Snake River Avenue and Southway Preliminary Design and EA, Lewiston, Idaho - Horrocks Engineers is currently evaluating design alternatives and preparing an Environmental Assessment (EA) for improvements to Snake River Avenue and Southway in the City of Lewiston, Idaho. The project consists of adding additional travel lanes, improving intersections, adding pedestrian facilities, and storm drain improvements. The corridor contains a number of sensitive environmental issues including potential impacts to parks and trail facilities, storm water discharge into the Snake River, potential impacts to historic resources, and access modifications. The project also includes the design of a two-lane roundabout for the intersection of Snake River Avenue and Southway. Horrocks Engineers is working closely with the public, property owners and state and federal regulatory agencies to identify issues and develop solutions which are supported by all the stakeholders.

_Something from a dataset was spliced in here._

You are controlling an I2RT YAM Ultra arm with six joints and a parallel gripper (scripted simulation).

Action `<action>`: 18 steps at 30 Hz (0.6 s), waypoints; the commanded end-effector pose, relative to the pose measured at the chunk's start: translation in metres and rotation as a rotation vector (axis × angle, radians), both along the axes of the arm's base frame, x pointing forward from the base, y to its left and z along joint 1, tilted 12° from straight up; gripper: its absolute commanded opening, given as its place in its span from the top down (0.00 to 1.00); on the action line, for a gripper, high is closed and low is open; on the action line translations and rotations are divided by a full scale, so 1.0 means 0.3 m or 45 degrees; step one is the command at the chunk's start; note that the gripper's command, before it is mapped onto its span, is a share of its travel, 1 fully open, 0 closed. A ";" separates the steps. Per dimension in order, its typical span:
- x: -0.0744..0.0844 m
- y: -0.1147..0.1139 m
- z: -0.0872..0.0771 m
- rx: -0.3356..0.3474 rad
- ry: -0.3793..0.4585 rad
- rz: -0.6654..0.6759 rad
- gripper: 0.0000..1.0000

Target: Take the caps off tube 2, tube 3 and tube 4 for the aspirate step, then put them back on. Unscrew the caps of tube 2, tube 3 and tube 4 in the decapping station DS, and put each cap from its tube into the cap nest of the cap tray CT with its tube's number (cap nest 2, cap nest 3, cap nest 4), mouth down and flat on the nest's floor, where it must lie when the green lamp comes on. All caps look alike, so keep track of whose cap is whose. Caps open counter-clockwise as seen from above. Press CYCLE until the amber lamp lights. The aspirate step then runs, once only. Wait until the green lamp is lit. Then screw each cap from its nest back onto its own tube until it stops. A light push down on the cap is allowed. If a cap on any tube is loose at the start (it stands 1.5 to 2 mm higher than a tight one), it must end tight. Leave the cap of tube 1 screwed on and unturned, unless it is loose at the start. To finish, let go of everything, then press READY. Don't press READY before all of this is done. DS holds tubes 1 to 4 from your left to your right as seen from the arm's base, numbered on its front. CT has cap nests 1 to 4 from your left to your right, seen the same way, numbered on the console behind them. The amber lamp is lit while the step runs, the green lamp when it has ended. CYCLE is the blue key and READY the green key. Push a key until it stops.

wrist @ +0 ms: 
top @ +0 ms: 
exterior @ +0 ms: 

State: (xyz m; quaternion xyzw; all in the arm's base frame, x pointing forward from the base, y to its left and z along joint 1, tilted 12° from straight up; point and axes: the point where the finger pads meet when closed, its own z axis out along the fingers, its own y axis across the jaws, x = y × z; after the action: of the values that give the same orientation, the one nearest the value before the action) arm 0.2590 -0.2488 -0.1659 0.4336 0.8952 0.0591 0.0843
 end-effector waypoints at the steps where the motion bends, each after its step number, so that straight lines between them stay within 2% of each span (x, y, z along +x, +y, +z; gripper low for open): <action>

I-80 State Street to 1300 East Environmental Study - The Utah Department of Transportation and Horrocks Engineers has conducted a study for I-80 from State Street to 1300 East. At this time, approximately $45 million has been budgeted (Centennial Highway Funds) for the entire project, including environmental, design, and construction. At its current level of funding, this project is not intended to be the final solution for this corridor. The project aims to rehabilitate/reconstruct portions of I-80 to improve safety and efficiency. During this project, the project team took a close look at several deficiencies along the corridor. Some of these deficiencies include:
Acceleration and Merge Ramp Lengths
Pavement Condition
Structural Integrity
Noise Levels
Traffic Operations
Aesthetics
The Layton Interchange Environmental Impact Statement (EIS) - The EIS has been conducted to assist local, state, and federal decision-makers in identifying the best course of action to address current and projected traffic demand and operations for the South Layton Interchange (I-15 Exit 330) in Layton, Utah. Horrocks Engineers, with UDOT and Layton City, is currently working to identify a preferred alternative to solving transportation needs in the southwest part of Layton City. The project needs include: East-west crossing of I-15, I-15 access, congested surface streets, the non-standard existing interchange, delay times due to at-grade railroad crossings, pedestrian safety at railroad crossings, and emergency access. The proposed project area will extend from the Kaysville 200 North Interchange on the south to the Hill Field Interchange on the north along an east-west corridor from approximately Fort Lane Street to approximately 3200 West, with the western terminus identified as Flint Street (see Figure 1-8). The project study area lies within Layton City and Kaysville City in Davis County, Utah.